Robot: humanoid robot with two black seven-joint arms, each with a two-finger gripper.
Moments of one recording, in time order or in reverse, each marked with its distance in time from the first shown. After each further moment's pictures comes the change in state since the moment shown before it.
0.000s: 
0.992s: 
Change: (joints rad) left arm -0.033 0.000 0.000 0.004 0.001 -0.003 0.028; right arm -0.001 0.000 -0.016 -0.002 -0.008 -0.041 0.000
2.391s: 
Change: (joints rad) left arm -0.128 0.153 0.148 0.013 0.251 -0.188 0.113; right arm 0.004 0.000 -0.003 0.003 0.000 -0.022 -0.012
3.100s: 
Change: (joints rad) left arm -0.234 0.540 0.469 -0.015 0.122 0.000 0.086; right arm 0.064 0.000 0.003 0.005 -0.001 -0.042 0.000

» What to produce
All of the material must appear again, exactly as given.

» Exercise output
Robot: humanoid robot with two black seven-joint arms, each with a two-finger gripper.
Moments of one recording, in time order or in reverse, each marked with its distance in time from the first shown. After each further moment's pictures comes the change in state since the moment shown before it.
0.000s: 
0.992s: 
Change: (joints rad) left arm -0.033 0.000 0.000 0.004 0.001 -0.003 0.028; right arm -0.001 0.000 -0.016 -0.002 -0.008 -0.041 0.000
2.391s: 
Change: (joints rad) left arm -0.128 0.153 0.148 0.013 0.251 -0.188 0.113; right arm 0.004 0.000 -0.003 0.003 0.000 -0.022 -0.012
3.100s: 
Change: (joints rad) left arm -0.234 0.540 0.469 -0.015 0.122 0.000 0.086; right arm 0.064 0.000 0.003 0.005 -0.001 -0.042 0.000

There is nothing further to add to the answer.